Show, from the records below, all lines that contain the word "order".

------

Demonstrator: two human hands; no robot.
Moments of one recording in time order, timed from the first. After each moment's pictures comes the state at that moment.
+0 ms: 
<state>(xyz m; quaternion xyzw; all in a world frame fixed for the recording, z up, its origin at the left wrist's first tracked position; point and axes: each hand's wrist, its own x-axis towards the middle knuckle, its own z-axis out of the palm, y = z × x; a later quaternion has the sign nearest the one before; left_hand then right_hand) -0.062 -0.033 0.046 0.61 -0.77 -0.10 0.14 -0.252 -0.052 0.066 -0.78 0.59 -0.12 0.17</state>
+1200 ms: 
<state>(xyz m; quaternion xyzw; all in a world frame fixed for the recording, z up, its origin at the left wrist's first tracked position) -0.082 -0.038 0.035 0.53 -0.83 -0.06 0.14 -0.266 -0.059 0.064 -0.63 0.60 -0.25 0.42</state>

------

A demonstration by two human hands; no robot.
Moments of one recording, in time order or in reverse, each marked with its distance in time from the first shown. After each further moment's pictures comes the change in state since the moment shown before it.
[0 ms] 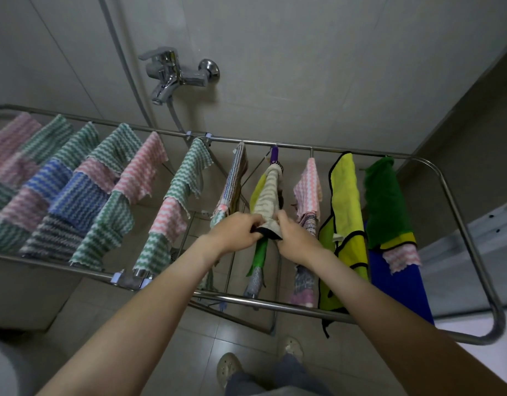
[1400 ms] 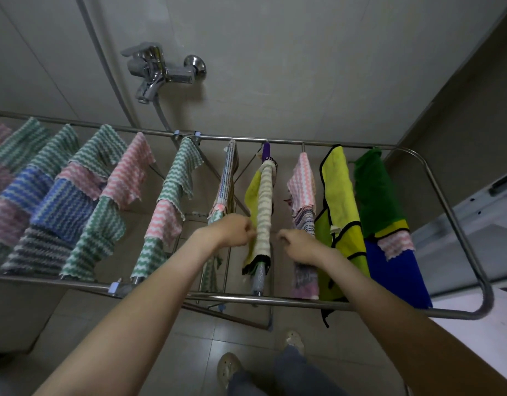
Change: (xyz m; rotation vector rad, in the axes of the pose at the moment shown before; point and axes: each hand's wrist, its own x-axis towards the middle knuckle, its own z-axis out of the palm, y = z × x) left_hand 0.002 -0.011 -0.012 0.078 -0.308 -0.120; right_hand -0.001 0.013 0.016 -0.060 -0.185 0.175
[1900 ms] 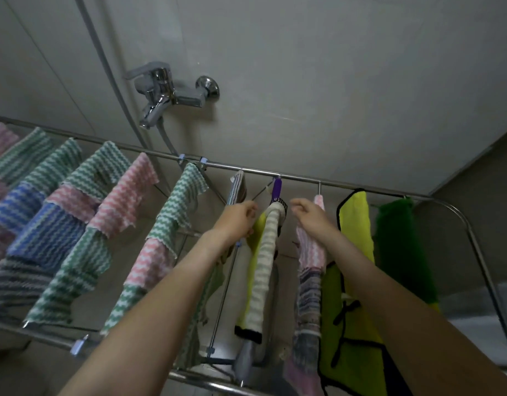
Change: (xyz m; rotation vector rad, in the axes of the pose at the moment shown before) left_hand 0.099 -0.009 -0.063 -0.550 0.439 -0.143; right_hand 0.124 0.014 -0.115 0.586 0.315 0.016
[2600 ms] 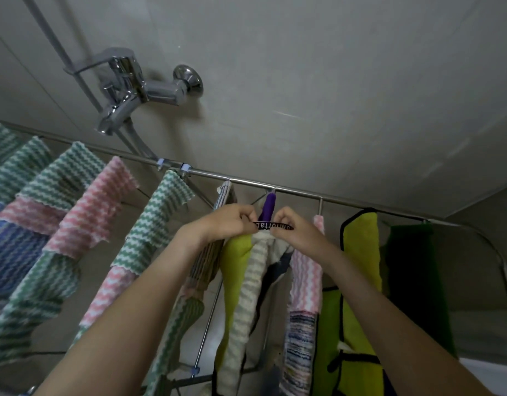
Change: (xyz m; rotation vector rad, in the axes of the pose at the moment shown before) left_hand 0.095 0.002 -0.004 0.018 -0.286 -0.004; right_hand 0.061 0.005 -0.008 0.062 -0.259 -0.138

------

**Task solution:**
Moments of one recording in time order, timed from the first. After each moment's pictures comes the state at that moment.
Moments of one recording, in time order or in reverse, each marked with its distance in time from the first shown. After each further moment's pictures comes the change in state since the moment shown before it.

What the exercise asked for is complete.